Diminishing returns over size
Hey guys,
I love your work. I have been using your model since yesterday and am very impressed. Thanks for making it open source! I see that even the smaller models perform quite well and then the bigger models do not perform that crazily, meaning that the models do perform well but you see very small improvements, which of course are still remarkable.
I noticed that whenever there is a lot of information/text in an image, it struggles a bit, which I think is because of the small resolution size of the images even in bigger models, which I assume is the same everywhere. If I can advise you, please train a model that can take upto a mega pixel, like in a curriculum learning kinda scenario where the model works well now but then maybe extend it at the end of training for 4 times the pixels (double the size), this way I think you can kill it in general OCR, I am pretty sure.

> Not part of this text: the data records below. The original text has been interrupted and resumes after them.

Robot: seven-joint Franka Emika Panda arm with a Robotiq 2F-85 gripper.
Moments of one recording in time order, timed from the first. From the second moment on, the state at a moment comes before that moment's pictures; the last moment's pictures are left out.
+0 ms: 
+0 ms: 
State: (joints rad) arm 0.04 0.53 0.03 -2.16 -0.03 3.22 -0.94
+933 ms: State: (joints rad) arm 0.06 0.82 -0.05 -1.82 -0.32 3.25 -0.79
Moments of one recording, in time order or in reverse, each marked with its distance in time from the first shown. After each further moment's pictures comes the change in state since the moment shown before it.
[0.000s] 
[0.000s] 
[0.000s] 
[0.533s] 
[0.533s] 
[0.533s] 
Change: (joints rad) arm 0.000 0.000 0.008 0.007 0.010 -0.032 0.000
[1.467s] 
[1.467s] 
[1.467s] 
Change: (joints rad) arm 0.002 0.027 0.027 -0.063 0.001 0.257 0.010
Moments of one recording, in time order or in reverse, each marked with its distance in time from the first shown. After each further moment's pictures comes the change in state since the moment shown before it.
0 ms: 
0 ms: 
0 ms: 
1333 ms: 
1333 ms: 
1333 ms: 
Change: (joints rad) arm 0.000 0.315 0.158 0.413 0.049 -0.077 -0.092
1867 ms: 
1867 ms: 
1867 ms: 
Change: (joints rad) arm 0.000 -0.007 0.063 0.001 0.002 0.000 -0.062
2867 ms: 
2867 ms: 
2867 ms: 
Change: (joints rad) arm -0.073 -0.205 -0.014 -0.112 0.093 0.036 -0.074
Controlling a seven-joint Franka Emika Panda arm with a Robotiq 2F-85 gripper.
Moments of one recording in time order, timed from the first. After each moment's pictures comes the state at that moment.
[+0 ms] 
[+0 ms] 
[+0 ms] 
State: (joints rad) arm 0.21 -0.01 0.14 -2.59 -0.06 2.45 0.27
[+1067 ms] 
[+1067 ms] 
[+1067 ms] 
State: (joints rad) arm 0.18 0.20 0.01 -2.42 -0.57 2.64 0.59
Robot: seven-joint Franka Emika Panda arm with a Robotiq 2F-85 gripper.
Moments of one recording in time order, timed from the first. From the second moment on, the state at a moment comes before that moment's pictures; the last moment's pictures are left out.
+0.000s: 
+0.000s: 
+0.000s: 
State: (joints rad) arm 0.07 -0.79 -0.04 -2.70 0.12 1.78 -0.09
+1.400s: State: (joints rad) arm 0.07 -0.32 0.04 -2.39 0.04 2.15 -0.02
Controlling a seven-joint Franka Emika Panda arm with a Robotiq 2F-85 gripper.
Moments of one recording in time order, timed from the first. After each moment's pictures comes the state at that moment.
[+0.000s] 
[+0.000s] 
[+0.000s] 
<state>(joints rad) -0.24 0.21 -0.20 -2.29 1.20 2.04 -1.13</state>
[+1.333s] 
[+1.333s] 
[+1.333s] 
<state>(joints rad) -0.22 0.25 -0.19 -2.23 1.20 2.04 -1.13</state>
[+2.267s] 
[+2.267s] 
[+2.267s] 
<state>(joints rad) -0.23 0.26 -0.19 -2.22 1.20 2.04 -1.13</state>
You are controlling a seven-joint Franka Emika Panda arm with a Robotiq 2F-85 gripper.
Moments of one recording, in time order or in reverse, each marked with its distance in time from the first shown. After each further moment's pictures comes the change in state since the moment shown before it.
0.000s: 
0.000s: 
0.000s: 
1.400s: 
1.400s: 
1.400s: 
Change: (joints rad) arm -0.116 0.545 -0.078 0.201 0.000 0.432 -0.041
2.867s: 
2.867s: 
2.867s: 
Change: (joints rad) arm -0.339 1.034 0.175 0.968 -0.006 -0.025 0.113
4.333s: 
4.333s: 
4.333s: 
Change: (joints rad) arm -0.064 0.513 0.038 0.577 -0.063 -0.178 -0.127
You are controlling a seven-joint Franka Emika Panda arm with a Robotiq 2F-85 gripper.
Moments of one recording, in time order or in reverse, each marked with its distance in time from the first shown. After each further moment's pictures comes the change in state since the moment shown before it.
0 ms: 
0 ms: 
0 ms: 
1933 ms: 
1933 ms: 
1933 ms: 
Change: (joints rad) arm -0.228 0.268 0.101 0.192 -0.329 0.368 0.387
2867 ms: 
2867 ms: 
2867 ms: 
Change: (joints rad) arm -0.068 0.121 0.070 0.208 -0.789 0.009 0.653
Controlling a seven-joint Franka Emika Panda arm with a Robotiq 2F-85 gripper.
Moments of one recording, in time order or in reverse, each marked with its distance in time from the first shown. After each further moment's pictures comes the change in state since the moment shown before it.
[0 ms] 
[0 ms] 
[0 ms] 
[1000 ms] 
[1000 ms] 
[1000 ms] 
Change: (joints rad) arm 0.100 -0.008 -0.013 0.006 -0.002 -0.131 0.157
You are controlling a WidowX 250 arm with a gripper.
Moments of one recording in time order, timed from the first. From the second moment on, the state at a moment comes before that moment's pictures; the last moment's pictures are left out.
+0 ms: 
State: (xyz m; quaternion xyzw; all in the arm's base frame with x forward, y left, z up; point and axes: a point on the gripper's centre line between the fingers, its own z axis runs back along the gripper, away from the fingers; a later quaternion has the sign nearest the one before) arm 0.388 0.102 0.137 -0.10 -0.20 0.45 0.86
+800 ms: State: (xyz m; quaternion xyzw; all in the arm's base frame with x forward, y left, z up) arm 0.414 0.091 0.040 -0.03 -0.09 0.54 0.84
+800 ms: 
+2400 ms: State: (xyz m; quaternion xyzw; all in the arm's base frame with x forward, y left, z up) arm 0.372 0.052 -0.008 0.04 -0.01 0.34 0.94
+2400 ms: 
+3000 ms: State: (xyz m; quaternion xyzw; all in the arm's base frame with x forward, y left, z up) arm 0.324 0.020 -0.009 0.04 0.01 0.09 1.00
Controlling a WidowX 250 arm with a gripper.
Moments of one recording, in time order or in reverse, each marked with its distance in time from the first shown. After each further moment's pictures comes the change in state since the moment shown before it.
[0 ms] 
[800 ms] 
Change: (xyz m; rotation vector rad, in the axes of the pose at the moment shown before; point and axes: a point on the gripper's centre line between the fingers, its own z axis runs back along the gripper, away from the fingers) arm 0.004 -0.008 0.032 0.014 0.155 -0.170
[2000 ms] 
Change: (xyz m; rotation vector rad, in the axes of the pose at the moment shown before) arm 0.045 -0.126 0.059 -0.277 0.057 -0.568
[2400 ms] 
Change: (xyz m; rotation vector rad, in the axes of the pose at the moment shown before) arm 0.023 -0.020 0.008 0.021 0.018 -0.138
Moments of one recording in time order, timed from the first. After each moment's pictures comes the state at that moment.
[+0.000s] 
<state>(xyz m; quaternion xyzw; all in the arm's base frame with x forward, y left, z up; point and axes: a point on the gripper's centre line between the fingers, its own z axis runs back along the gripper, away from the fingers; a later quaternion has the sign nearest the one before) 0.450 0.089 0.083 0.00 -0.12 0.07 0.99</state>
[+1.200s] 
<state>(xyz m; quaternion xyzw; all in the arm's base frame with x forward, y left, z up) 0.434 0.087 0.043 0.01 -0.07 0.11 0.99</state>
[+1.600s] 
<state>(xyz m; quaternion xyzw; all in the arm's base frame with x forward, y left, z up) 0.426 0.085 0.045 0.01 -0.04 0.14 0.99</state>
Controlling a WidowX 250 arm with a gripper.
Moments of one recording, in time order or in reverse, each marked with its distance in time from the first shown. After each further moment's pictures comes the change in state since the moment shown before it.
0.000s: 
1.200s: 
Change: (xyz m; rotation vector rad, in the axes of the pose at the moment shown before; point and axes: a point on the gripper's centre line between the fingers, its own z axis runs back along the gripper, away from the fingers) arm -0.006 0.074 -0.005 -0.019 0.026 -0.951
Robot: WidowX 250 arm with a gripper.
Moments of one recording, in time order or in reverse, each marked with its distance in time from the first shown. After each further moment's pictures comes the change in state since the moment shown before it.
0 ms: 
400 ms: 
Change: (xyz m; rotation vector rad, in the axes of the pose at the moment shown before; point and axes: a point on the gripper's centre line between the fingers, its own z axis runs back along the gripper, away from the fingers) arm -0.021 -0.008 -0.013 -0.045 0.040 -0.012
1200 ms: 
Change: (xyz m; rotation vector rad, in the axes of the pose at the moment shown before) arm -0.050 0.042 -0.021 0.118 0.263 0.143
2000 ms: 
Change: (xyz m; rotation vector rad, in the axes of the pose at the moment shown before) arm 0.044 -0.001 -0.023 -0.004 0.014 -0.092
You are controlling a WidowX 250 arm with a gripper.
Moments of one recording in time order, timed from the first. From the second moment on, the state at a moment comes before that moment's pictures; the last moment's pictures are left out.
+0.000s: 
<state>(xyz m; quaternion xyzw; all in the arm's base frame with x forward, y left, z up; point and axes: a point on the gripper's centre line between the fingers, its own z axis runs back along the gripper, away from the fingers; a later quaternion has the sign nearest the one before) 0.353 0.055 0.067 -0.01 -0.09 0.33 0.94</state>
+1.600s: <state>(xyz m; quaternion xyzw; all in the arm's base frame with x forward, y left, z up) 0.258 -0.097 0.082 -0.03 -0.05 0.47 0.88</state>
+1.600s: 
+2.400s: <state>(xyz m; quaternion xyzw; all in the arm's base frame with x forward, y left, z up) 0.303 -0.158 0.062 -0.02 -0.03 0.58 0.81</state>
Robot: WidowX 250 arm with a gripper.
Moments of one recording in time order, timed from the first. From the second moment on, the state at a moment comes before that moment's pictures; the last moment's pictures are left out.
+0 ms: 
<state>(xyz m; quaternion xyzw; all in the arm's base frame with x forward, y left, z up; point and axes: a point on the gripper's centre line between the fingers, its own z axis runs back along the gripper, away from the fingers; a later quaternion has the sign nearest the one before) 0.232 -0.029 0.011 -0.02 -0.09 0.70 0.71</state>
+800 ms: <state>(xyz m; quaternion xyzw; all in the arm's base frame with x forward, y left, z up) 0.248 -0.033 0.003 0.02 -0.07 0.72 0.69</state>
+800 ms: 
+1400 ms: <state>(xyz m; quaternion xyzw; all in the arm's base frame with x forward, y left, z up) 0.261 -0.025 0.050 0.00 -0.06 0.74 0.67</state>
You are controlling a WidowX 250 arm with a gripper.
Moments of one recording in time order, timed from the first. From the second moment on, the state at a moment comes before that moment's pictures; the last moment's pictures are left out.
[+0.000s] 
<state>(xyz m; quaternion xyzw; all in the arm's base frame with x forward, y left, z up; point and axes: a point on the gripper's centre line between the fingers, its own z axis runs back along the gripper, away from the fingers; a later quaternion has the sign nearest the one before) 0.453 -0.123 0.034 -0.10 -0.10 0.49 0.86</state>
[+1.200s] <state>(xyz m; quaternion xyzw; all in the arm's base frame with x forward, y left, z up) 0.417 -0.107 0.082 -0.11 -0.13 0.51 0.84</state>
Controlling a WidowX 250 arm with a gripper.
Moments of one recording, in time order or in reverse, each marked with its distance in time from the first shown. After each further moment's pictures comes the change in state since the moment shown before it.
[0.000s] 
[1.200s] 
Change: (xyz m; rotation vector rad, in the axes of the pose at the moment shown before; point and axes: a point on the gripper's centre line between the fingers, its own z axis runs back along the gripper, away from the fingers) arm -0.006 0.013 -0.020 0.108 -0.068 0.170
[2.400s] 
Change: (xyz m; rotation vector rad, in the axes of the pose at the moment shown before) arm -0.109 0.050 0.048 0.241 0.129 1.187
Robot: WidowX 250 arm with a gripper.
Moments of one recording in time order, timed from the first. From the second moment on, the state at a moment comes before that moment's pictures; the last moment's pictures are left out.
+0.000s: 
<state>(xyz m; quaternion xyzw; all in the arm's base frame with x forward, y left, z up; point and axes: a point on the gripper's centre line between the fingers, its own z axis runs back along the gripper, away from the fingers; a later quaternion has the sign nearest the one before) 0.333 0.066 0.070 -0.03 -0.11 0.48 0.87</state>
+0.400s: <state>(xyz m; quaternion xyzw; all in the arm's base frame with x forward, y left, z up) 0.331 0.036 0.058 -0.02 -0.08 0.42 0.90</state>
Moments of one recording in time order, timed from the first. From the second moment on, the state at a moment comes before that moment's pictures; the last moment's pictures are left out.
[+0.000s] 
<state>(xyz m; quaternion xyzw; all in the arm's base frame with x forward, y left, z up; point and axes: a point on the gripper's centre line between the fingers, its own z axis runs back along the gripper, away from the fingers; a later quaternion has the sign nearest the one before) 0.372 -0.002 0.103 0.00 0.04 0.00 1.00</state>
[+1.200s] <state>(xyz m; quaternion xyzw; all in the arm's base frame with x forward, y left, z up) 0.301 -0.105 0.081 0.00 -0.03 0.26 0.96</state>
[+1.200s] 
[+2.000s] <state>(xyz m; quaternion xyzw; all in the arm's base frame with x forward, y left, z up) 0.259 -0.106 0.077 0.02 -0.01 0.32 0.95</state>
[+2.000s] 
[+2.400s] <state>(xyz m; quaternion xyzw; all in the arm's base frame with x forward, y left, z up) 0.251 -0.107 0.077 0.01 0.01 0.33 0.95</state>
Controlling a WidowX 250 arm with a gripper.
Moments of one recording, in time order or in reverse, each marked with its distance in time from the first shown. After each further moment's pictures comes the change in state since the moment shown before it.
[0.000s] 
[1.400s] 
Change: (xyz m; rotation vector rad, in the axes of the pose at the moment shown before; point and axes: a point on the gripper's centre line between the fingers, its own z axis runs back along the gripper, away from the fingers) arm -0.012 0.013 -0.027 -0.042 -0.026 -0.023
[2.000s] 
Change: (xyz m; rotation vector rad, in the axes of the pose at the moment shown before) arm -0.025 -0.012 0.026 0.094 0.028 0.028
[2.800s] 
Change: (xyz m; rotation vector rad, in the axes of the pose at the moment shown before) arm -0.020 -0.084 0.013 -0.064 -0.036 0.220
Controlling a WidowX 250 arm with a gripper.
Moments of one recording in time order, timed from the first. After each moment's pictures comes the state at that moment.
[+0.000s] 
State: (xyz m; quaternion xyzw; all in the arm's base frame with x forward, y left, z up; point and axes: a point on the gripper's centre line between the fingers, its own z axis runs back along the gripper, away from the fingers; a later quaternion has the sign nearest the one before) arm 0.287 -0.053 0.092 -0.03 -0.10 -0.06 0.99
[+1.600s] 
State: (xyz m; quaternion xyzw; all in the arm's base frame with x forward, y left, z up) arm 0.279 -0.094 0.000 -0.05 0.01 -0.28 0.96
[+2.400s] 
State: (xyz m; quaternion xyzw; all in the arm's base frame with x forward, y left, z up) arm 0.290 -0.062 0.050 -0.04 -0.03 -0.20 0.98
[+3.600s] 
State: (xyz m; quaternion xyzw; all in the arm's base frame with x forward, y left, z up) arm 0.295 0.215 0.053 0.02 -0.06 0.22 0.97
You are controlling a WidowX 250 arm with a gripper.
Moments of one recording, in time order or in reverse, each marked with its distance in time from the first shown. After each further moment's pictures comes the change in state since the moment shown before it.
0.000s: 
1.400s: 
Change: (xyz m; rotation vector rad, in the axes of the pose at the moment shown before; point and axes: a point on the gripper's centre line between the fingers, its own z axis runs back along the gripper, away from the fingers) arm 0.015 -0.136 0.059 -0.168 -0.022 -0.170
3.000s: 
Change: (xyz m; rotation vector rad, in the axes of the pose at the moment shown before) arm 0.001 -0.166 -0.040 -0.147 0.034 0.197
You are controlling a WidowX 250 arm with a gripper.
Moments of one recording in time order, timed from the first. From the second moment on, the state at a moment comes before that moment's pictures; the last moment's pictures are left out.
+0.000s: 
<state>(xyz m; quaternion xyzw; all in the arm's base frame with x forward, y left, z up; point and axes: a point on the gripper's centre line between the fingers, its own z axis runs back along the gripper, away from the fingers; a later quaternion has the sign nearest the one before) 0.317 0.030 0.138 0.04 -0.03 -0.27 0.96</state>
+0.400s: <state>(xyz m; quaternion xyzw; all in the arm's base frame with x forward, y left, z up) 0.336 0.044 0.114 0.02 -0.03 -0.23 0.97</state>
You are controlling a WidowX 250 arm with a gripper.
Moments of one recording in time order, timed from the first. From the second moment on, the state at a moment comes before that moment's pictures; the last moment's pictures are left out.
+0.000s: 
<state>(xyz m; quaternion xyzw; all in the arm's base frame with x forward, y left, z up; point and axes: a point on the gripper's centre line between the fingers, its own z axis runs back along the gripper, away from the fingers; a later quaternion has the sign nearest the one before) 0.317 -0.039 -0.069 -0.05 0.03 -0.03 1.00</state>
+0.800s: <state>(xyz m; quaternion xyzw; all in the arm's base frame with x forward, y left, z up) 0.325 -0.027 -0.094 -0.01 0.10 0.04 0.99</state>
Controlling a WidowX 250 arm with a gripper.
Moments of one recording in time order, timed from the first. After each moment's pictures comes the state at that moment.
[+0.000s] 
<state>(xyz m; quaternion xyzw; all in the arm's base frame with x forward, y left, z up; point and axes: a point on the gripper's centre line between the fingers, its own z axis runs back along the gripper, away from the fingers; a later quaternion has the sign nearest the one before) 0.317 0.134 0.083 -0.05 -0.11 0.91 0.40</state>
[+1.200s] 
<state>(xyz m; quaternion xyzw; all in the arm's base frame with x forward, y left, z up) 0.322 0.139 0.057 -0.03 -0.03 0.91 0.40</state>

But regardless, this is amazing and thanks for contributing to the society!
Best regards,
HD
Hello!
Thank you for your interest. I would like to ask how you are running our model, if you're using the code in quick-start, there is a max_num
parameter that can be used to adjust image resolution. The default value is 6, which means that the maximum resolution of the input image is 6x448x448
, for example, 896x1344
.
If you're using these models on our online demo, you can adjust max_input_tiles
in the Advanced Options
sidebar on the left side. You can set it to 24, which means that the input resolution has at most 24x448x448
pixels, or about 4.8 million pixels.
I hope this may help you.
Best regards,
Zhe Chen
I was using the default max_num=6 values and now as soon as I pumped it to 12, the results became much better! Thanks again main! Swift response!